▶ [What the exercise asks]: Working from the listing below, pick each line containing the word "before" and copy it.
▬▬▬▬▬▬
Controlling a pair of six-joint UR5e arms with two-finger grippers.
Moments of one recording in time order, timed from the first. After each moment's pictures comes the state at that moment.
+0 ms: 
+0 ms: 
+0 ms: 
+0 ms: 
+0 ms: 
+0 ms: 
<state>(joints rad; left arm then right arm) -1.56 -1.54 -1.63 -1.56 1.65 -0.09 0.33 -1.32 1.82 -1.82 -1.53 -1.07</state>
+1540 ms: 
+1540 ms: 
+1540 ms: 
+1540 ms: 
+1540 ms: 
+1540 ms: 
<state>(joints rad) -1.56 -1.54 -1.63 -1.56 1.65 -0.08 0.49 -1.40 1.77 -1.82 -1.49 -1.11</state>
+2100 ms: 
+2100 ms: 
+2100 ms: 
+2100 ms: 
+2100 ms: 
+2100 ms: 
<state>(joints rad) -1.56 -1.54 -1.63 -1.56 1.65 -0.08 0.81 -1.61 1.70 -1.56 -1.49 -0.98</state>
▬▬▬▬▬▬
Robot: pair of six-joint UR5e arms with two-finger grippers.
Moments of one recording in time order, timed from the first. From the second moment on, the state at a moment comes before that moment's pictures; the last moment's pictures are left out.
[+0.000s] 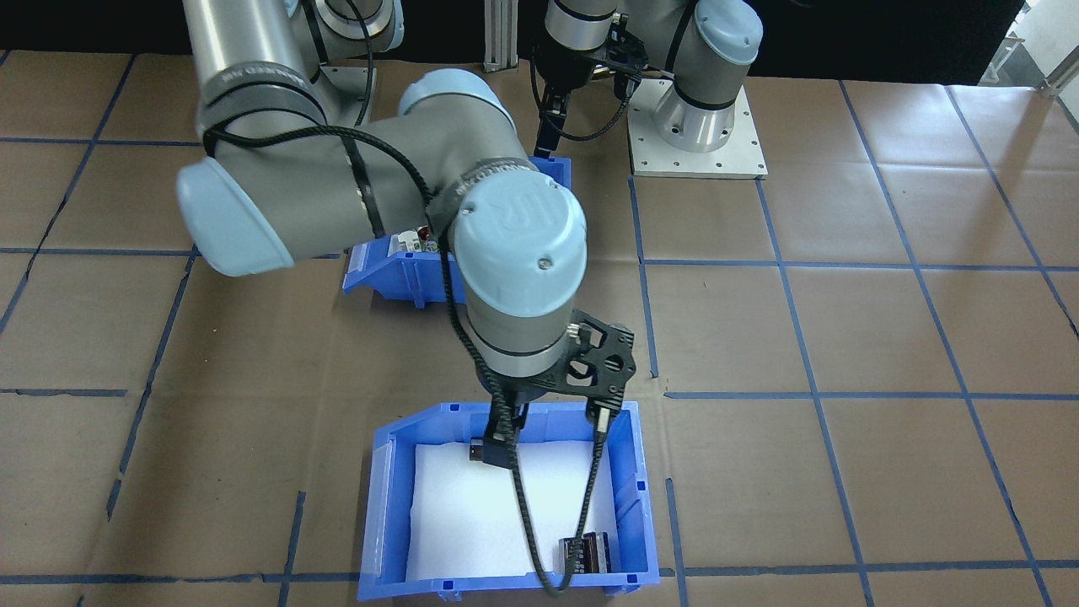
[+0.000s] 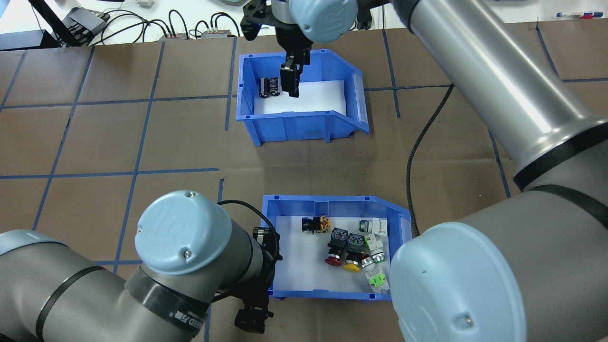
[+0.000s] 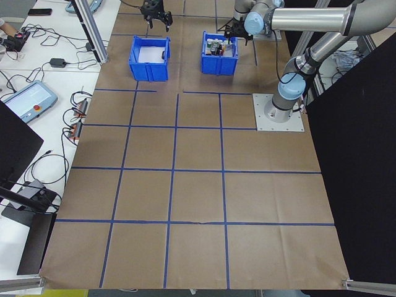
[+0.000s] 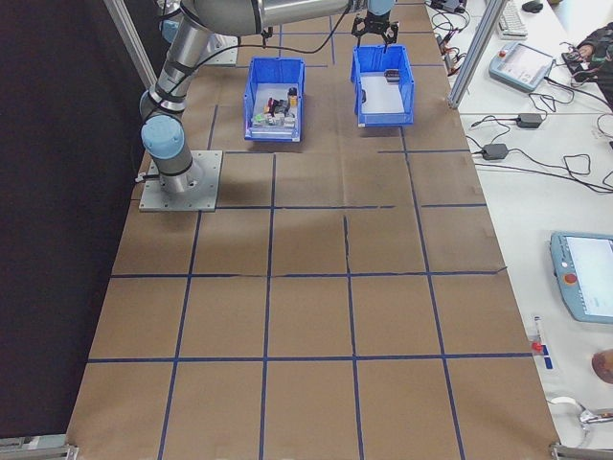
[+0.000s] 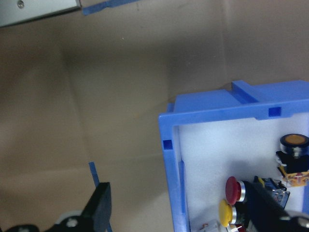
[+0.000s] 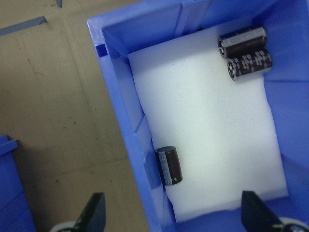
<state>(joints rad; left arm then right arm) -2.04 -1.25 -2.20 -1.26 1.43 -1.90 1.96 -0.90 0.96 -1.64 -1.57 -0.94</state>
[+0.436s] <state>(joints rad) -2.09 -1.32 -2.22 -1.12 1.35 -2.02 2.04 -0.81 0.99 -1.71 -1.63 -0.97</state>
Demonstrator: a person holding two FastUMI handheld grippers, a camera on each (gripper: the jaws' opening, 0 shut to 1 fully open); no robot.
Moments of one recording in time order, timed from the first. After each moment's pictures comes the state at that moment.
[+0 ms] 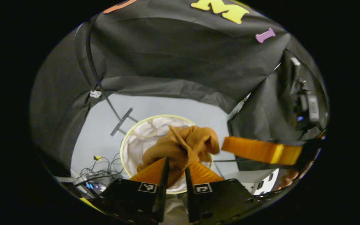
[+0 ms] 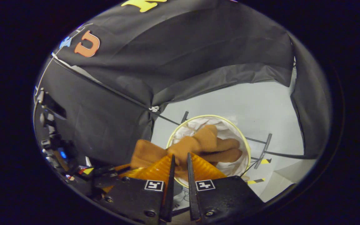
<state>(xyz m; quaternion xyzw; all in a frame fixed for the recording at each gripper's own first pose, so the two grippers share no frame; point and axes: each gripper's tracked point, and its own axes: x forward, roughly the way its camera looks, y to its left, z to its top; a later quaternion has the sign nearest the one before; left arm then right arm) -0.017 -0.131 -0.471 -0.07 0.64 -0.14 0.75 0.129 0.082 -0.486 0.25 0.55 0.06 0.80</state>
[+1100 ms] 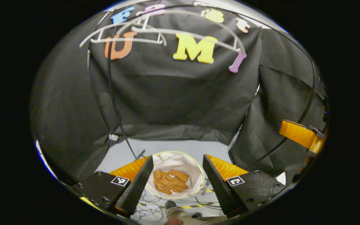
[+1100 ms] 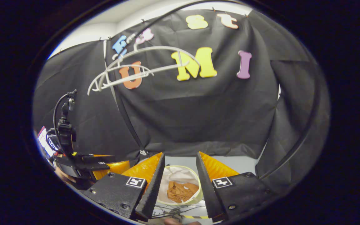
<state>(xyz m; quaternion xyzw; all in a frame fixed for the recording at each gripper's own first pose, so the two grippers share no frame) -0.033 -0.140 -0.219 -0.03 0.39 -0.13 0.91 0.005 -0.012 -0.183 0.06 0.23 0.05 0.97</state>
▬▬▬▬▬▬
▶ [Task output]:
Moments of one recording in time order, timed from the first. From the second moment on, the state at a moment comes before that moment's pictures; the last moment's pictures are left out.
<state>(xyz m; quaternion xyzw; all in a frame fixed for the recording at each gripper's own first pose, so the two grippers share no frame; point and axes: each gripper's tracked point, and its own axes: x forward, roughly the way its camera looks, y to its left, z to its top; a later quaternion has the sign nearest the one before; left arm then right arm) -0.017 -0.131 -0.471 -0.07 0.64 -0.14 0.75 0.129 0.082 -0.486 0.25 0.55 0.06 0.80</state>

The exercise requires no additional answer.